Table 4 As is clear from the results shown in Table 4 above, the latent heat storage agent composition of the present invention has a sufficient effect of suppressing a decrease in the amount of heat storage and an effect of suppressing separated water. -102) is more effective than the 'ft1 thermal storage agent composition.

Comparative Example 2 Conventional products were obtained using the same formulation as in Example 2, except that sodium oleate and sodium laurate were used in the amounts shown in Table 5 below in place of sodium isostearate. These conventional products were repeatedly heated and cooled under the same conditions as in Example 1, and changes in heat storage amount and separated water were measured.

The changes in heat storage amount and separated water before and after the repetition were as shown in Table 5 below.

Table 5 As is clear from the results shown in Table 5 above, products to which sodium oleate or sodium laurate is added also exhibit a heat storage reduction suppressing effect, but in terms of stability of heat storage amount, the present invention with sodium isostearate added The latent heat storage agent composition was more effective. Furthermore, no difference was observed in the effect of suppressing separated water.

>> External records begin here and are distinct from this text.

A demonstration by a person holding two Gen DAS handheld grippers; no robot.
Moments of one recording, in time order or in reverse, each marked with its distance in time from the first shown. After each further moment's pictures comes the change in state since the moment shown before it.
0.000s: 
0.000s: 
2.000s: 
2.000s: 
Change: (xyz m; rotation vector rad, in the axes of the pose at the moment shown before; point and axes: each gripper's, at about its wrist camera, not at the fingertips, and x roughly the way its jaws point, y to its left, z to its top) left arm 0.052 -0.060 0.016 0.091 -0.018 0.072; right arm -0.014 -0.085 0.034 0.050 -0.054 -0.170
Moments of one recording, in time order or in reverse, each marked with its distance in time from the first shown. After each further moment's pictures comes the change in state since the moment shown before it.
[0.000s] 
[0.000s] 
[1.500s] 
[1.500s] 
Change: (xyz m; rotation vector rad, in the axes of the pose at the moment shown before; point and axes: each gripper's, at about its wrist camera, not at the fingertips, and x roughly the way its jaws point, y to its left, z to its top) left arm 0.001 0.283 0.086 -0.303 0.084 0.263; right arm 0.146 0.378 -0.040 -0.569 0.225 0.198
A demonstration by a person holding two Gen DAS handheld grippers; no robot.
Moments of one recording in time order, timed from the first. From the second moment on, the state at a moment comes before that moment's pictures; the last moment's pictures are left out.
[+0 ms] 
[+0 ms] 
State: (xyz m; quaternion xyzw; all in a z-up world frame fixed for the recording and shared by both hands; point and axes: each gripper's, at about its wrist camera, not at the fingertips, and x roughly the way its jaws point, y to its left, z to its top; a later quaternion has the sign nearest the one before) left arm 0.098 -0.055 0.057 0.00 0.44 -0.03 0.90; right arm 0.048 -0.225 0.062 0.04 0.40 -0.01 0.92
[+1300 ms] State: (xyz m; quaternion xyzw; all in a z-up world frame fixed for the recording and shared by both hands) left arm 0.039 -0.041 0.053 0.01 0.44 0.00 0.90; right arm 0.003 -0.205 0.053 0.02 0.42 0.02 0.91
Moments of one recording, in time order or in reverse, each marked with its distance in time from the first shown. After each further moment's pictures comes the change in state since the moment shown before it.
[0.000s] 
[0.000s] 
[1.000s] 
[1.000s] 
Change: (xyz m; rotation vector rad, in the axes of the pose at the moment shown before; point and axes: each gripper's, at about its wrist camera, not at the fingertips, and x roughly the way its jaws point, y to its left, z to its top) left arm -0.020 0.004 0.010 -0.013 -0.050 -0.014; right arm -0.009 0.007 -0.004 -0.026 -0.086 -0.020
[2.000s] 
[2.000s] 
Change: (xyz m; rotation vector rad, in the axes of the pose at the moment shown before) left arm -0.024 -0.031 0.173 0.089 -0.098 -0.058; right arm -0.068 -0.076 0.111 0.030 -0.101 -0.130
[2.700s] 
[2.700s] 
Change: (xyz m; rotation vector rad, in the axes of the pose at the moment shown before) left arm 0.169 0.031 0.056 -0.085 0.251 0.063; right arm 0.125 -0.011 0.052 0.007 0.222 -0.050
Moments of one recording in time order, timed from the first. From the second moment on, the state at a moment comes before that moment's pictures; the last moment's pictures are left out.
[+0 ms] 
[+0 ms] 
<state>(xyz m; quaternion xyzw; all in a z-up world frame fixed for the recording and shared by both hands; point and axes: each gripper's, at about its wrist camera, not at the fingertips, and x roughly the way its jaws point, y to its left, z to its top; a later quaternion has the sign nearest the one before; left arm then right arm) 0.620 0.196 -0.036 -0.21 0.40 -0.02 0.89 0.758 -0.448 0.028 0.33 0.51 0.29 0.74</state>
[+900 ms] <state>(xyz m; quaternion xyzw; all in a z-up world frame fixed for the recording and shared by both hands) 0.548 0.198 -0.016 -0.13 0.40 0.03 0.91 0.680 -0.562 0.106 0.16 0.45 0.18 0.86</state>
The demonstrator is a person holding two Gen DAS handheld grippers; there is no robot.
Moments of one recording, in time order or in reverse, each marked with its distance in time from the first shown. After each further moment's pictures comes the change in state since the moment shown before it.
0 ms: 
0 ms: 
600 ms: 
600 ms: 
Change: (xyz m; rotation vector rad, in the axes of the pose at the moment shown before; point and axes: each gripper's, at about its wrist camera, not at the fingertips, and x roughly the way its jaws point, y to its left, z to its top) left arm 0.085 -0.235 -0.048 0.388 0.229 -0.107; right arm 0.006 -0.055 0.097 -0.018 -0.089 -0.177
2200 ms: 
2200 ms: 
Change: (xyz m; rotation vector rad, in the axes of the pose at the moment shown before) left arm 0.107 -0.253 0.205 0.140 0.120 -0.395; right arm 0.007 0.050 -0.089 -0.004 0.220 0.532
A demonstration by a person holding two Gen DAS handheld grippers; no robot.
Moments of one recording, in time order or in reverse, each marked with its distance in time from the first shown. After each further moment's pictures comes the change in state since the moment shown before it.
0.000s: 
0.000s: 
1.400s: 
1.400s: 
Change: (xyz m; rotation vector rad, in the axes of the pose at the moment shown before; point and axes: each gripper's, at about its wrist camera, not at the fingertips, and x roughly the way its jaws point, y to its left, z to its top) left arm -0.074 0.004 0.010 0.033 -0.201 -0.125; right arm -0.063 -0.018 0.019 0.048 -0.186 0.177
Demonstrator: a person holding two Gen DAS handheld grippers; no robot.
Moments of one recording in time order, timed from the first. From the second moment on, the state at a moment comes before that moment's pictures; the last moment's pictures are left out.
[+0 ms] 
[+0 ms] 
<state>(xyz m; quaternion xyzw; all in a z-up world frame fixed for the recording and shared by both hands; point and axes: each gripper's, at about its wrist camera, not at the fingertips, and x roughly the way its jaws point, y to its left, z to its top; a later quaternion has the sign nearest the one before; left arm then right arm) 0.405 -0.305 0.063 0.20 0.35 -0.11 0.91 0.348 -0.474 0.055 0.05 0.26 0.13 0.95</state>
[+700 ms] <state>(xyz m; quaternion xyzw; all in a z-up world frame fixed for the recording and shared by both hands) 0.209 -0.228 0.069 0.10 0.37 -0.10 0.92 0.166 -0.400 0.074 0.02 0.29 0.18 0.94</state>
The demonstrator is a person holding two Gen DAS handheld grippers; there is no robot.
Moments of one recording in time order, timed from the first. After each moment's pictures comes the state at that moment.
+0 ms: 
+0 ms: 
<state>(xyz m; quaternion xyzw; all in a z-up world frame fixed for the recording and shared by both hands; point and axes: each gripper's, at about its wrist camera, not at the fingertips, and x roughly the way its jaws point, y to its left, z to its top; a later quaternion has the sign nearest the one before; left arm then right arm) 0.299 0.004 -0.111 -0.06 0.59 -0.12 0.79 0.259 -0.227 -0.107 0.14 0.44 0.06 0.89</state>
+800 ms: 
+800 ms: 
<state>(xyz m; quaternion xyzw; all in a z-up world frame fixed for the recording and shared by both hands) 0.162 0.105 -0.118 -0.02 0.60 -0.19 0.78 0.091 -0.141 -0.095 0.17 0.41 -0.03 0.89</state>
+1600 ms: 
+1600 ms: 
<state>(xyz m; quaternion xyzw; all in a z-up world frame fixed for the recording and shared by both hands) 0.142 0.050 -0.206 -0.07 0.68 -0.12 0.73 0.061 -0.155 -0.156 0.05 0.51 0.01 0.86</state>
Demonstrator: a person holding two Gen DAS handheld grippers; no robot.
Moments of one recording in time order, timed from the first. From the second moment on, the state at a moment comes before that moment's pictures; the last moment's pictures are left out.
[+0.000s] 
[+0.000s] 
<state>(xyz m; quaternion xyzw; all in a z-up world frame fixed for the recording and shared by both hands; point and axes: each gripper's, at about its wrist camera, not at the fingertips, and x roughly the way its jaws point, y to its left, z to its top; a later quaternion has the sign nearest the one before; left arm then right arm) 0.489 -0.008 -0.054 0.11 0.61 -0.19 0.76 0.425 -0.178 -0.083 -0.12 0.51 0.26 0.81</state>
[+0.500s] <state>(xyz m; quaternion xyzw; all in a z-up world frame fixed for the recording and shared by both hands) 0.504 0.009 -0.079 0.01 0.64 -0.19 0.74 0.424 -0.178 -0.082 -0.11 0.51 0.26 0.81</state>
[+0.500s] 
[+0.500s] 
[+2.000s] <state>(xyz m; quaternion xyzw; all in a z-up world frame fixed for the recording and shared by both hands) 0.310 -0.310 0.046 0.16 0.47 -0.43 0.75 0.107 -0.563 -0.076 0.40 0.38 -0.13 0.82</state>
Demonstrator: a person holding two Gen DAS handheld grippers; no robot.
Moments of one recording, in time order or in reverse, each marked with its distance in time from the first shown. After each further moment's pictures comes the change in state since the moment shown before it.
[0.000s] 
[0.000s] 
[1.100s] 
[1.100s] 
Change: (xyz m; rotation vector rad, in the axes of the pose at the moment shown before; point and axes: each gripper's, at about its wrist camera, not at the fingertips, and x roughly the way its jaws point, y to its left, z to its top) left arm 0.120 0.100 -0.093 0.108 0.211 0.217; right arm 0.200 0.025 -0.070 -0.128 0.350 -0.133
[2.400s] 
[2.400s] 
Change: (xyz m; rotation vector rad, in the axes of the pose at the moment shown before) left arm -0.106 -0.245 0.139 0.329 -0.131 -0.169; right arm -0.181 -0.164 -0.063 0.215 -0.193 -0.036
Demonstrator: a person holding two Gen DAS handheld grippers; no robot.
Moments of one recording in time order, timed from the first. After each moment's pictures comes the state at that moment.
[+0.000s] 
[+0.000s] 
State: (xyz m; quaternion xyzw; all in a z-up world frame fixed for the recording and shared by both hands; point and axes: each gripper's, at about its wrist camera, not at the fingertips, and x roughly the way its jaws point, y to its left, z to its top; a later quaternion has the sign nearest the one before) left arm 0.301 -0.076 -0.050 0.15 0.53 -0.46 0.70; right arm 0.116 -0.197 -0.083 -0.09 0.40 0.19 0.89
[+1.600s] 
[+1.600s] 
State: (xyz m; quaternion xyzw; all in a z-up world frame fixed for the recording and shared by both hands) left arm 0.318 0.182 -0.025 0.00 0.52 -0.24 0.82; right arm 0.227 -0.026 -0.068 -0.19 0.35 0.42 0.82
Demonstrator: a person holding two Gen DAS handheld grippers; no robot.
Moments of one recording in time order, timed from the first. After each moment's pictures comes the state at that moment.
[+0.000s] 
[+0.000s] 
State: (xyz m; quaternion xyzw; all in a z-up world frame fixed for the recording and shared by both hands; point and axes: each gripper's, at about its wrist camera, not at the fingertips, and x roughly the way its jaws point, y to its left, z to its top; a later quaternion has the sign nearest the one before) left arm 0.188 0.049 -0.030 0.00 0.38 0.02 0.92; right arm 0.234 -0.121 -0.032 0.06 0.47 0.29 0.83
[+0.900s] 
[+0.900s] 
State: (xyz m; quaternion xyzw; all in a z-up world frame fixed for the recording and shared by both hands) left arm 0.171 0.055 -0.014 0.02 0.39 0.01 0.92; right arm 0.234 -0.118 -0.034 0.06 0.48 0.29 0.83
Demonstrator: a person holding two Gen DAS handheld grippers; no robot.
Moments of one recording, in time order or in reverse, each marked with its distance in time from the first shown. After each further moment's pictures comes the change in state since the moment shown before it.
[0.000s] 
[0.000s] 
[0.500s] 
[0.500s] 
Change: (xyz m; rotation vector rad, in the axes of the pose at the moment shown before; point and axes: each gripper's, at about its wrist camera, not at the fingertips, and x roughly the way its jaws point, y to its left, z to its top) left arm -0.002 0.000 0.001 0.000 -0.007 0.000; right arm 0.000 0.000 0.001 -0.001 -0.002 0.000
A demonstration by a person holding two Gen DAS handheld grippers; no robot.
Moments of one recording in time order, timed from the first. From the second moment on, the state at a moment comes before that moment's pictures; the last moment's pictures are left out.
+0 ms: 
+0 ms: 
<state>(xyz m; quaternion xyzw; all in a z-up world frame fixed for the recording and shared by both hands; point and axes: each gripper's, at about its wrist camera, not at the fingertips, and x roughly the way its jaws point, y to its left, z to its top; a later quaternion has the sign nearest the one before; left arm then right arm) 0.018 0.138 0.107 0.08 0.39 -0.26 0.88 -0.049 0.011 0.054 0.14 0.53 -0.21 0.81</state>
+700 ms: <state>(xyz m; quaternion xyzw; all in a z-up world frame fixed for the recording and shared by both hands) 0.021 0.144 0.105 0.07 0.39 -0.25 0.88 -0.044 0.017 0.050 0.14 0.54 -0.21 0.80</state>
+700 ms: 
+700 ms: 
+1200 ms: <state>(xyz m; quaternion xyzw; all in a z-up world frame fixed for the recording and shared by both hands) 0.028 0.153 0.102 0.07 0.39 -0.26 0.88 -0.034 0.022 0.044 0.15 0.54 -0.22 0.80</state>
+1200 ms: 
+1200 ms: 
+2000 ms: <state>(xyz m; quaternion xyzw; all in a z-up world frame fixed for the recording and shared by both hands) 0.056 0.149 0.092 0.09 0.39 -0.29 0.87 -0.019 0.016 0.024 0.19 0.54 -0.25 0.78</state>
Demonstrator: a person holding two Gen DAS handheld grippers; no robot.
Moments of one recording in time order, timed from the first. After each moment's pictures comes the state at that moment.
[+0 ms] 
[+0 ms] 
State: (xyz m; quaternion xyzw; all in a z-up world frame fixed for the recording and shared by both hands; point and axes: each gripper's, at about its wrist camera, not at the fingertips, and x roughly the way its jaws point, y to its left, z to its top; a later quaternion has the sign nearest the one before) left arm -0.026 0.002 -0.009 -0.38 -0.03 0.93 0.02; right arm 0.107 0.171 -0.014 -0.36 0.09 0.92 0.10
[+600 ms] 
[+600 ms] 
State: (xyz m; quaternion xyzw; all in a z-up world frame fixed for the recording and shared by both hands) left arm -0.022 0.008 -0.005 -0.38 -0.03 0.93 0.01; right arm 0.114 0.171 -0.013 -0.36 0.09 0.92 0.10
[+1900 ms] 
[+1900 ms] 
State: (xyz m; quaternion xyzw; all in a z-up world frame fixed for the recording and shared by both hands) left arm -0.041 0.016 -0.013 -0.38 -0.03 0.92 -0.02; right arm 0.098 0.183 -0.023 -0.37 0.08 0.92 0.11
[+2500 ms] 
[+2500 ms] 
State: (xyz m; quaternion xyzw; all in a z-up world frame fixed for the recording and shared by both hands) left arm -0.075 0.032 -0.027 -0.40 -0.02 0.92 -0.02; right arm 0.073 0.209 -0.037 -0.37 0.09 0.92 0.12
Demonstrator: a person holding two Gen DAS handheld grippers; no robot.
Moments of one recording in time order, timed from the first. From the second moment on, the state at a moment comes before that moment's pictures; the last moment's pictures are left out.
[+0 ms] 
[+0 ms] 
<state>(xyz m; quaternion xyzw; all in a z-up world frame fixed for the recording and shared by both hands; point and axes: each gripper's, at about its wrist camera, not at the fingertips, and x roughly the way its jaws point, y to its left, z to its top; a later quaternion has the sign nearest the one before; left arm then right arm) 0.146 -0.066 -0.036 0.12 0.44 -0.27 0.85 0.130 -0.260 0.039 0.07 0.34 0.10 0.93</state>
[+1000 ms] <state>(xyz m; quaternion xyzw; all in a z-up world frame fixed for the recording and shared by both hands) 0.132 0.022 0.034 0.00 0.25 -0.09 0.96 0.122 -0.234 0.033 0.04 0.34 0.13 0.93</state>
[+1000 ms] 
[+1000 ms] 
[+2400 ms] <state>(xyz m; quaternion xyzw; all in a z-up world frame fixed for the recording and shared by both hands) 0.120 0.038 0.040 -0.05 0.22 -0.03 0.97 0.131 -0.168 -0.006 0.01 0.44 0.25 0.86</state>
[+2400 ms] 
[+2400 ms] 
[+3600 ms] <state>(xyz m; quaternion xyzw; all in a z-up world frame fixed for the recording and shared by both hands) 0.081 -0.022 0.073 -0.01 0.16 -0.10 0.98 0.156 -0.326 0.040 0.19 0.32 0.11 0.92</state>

From the above Examples and Comparative Examples, in the latent heat storage agent composition containing sodium sulfate 1O hydrate or its eutectic as a main component, alkali metal salts of isostearic acid such as sodium isostearate, potassium isostearate, lithium isostearate, etc. It can be seen that by adding one or more types of hydrated amorphous silicon dioxide produced by wet production, a decrease in the amount of heat storage and a decrease in separated water due to repeated heat cycles can be suppressed.

〔Effect of the invention〕

The latent heat storage agent composition of the present invention can finely and uniformly disperse crystals of sodium sulfate decahydrate or its eutectic even after repeated melting and solidification, has good phase formation properties, and has little decrease in heat storage amount. It is extremely useful as a latent heat storage agent.

Claims (1)

[Claims] A latent heat storage agent composition containing sodium sulfate decahydrate or a eutectic thereof as a main component, characterized by containing one or more alkali metal salts of isostearic acid and hydrated amorphous silicon dioxide produced by wet production. A latent heat storage agent composition with little phase separation.